Prompt: Look through the data for the string "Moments". Copy every line where it is found.

#### Data shown ####

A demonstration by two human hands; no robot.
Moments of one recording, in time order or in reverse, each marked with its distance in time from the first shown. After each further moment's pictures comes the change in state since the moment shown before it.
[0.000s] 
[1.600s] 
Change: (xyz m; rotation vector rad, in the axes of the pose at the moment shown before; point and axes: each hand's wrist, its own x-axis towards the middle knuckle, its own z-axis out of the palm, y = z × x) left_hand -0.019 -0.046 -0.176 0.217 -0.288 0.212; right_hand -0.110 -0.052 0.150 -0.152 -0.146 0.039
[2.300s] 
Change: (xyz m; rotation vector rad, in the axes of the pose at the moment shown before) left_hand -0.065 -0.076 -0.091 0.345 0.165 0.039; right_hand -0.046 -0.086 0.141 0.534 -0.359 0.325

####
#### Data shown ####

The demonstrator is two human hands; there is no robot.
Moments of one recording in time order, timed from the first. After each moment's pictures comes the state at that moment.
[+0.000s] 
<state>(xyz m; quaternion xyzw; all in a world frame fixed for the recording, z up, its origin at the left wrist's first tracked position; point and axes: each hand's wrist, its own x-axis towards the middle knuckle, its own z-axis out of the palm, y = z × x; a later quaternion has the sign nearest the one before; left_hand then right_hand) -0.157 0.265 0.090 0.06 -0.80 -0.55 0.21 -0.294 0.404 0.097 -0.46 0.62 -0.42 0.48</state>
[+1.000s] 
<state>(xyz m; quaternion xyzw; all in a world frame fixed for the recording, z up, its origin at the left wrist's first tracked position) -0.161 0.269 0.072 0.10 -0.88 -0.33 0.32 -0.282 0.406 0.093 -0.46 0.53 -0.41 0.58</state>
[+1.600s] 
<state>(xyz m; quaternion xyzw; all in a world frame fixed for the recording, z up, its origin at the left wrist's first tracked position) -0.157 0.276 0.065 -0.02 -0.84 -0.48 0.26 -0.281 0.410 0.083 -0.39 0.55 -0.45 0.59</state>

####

Solution for this task:
Moments of one recording, in time order or in reverse, each marked with its distance in time from the first shown. After each further moment's pictures comes the change in state since the moment shown before it.
Moments of one recording in time order, timed from the first. After each moment's pictures comes the state at that moment.

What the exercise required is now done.